Она снова бросила беглый взгляд в свой блокнот, в котором за весь наш разговор появилось только семь слов: голубь, вода, бегство, компенсация, время, лодка и отражение.
— Что вы имеете в виду?
— Тот случай с разорванными джинсами, ты ведь после него перестала ходить в школу? Значит, он очень сильно тебя расстроил? Так сильно, что ты уже больше не могла терпеть все эти унижения? Ты чувствовала себя совершенно беззащитной и одинокой. Разорванные джинсы — стали последней каплей в чаше твоего терпения. Ты уверена, что твои мысли не опережали происходящие в дальнейшем события?
— Если бы не джинсы, мне бы и в голову не пришло прогуливать.
— Ты даже с подругой своей школьной не встречалась. И учительнице дверь открывать не стала.
— Я не хотела никого видеть и разговаривать ни с кем тоже.
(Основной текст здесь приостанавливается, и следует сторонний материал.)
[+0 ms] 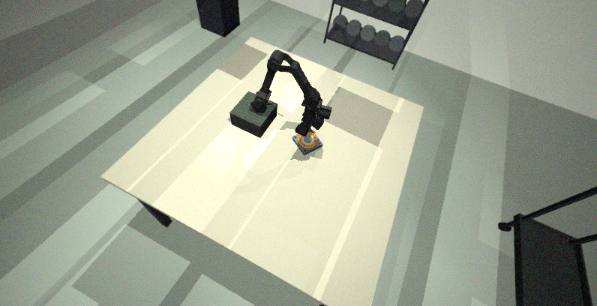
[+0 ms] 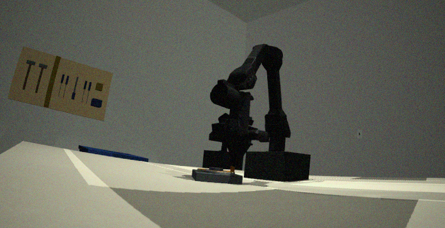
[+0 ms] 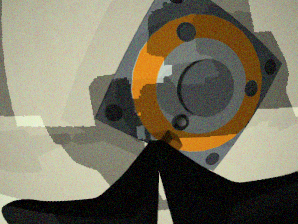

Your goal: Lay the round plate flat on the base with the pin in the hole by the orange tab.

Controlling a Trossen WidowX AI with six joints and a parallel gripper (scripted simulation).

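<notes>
Now: gripper tip 40 mm to the left of the base, 40 mm short of it and 20 mm above it.
</notes>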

— Кроме своих новых друзей? — она сочувственно покивала. — Потому что они одни тебя понимали и приняли в свою компанию? Яркая, уверенная в себе девочка; богатый, красивый, талантливый мальчик; смелый, спасший ребенка паренек. Все эти ребята необычные, со странным прошлым и загадками, очень сильно отличались от твоих прежних знакомых, правда?
— Да. Очень.
— А ты не задумывалась, почему вдруг такие яркие и интересные люди внезапно прониклись к тебе вниманием и заботой? Я не хочу сказать, что ты неинтересная, но ты личность интровертная, своеобразная, не очень коммуникабельная. Почему такой прекрасный юноша заинтересовался именно тобой?
— Думала. Наверное, потому что это была непривычная для него игра. Непредсказуемая.
— Я заметила, что во всей твоей истории постоянно присутствует тема секса. Как ты это можешь объяснить?
— Вовсе нет. Возможно, я как-то не так рассказывала.
Медленно выбравшись из кресла, Ольга Леонидовна потянула спину, легонько похлопала меня по плечу и отошла вглубь комнаты, так что в наступивших сумерках выражения её лица уже было не различить.
— Ты всё так рассказывала. В твоём возрасте думать об этом нормально, особенно если мало общаешься с противоположным полом. А ты ведь очень мало общаешься с мальчиками? И некоторые из них тебя обижают. Тебе сложно найти с ними общий язык и получить отклик на свои чувства в реальной жизни, ведь так?
— Раньше не знала, как это бывает, и не искала никакой отклик. При чём тут вообще это?
Она как будто совершенно не слушала меня.
— Только, пожалуйста, не нужно так волноваться. Мы с тобой просто разговариваем, и я уже говорила, что ты можешь не отвечать на вопросы, которые тебе не понравятся.